Print Reviews
When That Rough God Goes Riding

When That Rough God Goes Riding: Listening to Van Morrison

by Greil Marcus

Public Affairs Books

When That Rough God Goes Riding

One of the most amazing scenes from The Last Waltz, for me at least, is when Van Morrison, squeezed into a purple-and-green sausage casing of an outfit “that actually gives the appearance of cleavage,” kicks out his right foot repeatedly and pumps his fist into the air as he sings “Caravan,” one of the best songs of all time.

Turn it up. Radio. Little Bit Louder. So you Know.

Lines punctuated by those weird Karate chops, like a homicidal leprechaun on steroids, to paraphrase the rock critic Jay Cocks. Greil Marcus tries to describe, if not explain, that fleeting magic Van Morrison possessed during his best of times, and struggled to find during his worst of times, in the book, When That Rough God Goes Riding.

The title itself is an allusion to the opening track of Van Morrision’s 1997 album, The Healing Game, probably his strongest performance in words and singing in 15 years or more. And that is kind of the thesis Marcus lays out: how such an amazing lyrical talent, with a god-given poetic voice that owes as much to Yeats and Joyce as it does to Ray Charles and John Lee Hooker, could have had such a spotty and uneven career.

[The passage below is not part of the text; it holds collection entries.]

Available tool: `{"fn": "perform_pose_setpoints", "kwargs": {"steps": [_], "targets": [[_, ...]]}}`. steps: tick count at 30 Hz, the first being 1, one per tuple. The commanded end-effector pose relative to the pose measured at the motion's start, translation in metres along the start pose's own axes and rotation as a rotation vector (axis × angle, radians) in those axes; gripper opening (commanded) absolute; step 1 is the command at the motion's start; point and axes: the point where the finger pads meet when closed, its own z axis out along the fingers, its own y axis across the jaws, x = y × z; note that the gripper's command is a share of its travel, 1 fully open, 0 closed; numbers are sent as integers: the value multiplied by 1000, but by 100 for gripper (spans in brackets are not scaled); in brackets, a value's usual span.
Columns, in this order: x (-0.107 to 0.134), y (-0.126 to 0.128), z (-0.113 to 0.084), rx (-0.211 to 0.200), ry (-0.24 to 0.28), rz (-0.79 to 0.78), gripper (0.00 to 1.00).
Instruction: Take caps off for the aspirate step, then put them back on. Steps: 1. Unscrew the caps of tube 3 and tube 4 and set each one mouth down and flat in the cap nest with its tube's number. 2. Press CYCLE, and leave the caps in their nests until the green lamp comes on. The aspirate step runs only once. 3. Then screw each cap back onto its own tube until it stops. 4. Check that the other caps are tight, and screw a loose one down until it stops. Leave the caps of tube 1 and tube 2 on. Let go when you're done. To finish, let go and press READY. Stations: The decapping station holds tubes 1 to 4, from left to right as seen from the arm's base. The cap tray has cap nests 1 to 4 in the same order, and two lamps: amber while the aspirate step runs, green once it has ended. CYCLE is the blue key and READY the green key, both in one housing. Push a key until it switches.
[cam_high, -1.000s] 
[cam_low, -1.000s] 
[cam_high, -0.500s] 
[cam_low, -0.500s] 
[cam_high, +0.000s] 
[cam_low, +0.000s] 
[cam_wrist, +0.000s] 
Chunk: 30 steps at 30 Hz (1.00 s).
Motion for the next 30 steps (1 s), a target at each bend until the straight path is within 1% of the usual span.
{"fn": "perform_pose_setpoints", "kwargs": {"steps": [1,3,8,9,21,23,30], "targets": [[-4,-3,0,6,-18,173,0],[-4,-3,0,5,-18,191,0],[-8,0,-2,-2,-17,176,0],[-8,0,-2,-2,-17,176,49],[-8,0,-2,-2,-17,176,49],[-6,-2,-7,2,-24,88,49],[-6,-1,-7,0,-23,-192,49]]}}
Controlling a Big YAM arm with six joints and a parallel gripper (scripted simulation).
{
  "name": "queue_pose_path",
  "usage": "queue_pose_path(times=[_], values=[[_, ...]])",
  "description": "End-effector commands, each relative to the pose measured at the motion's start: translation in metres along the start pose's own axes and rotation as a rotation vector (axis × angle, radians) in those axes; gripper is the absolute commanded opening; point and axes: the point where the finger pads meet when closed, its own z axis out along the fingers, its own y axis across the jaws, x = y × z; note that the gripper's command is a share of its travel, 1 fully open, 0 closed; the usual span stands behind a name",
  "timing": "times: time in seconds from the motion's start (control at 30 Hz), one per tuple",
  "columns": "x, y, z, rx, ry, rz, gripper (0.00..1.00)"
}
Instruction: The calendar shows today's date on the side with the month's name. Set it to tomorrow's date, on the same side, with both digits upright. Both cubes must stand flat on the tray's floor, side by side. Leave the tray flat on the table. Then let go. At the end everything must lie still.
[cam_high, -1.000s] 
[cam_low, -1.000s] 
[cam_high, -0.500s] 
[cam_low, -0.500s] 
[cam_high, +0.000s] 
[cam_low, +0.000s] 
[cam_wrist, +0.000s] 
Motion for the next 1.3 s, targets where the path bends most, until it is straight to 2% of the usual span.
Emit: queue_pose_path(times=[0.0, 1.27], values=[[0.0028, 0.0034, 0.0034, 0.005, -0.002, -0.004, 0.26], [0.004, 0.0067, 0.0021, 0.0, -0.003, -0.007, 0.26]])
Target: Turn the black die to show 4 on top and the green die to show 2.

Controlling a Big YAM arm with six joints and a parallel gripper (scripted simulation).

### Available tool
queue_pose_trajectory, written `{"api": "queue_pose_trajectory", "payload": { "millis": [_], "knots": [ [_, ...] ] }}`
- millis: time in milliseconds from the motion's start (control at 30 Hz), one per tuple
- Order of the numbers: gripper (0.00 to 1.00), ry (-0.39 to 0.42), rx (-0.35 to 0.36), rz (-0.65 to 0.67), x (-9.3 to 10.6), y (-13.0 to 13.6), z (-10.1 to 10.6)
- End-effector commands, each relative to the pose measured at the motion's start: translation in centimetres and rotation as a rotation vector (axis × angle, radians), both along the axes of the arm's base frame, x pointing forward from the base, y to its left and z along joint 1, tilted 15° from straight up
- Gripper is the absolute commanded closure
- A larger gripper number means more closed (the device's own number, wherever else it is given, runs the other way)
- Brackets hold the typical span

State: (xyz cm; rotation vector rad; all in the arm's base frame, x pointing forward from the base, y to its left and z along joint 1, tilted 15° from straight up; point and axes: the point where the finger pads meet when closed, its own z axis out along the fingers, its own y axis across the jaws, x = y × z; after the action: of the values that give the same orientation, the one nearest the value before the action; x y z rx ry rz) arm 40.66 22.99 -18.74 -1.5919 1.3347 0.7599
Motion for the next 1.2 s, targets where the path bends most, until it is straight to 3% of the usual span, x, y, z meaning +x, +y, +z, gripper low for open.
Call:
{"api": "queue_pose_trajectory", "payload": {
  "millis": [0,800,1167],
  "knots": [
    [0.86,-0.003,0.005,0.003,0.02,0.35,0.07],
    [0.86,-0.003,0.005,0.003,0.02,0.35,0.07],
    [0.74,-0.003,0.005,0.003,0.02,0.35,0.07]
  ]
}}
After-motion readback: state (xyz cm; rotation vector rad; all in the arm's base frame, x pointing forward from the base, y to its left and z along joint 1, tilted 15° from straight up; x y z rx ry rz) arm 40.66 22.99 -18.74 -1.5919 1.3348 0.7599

The book lays out, in short impressionistic chapters, some of Van’s best and worst live and recorded performances, in an attempt to assess what makes the man tick – a task that Marcus admits will prove to be nearly impossible. Morrison was not an iconoclastic sex symbol, he had poor stage presence and an even more irascible public demeanor. But many people, including his first wife, put him right up there, one step below Bobby Dylan. Tough nut, that.

Marcus dutifully gives credit to the early days of Morrison’s career with Them! and some of their top hits, segueing into the near destruction of his career after releasing “Brown Eyed Girl,” probably his most popular song ever. An amazing solo career followed the recording of Astral Weeks in New York, followed by the polished Moondance, and then its rough-hewn flip side, His Band and the Street Choir. Those three albums alone firmly cemented his talent and legion of fans. You get the sense from the start, however, that Morrision was diffident about fame, uneasy with popularity, a troll who wanted attention but bit at the hand that petted him.

Anyone who has read Marcus knows that he has a penchant for casting the big moments of rock’n’roll with what’s going on culturally (Lipstick Traces has the subtitle “A secret history of the 20th Century”) . Relating Malcolm McLaren and the Sex Pistols to the Situationists of the 1950s. Well, he does the same thing here, making a big deal of the fact that Van Morrison recreated Astral Weeks live on stage in 2009 at the Greek Theater in Berkeley, the same theater where Theodore Roosevelt spoke in 1903. and Sarah Bernhart appeared in 1906 after the San Francisco earthquake, where Mario Savio kicked off the Free Speech Movement in 1964, and where Robert F. Kennedy delivered a speech days before he was assassinated in Los Angeles. “The word out of Morrison’s mouth that night, if it was a word, not just a sound, something between a shout and a moan, was, you could believe, as big as anything that had ever happened on that stage.”

Morrison had a stellar rise after going solo, right up through Into the Music. And then he had a 15-year fallow period, give or take, that included more modest output and outright dreck such as Poetic Champions Compose and other new-age sounding titles. One standout album during that era was Hymns to the Silence, an extended study in nostalgia, to a time “before rock ‘n’ roll.” And that aura, that indelible yet mercurial spirit, is what Marcus is trying to capture in print, as he circles round and round the bloated, ailing, yet stubborn body of Morrison’s career: that spark of magic, of redemption, of something unknown or unnamed in the haunting, unsung vespers echoing throughout Morrison’s music of the last four, five decades.

Morrison’s music, even when it misses the mark, is an amazing declaration of soul, love, magic, redemption, and alchemy through music and performance, Marcus seems to say of Morrison.

And anyone with a sense of wonder would know that.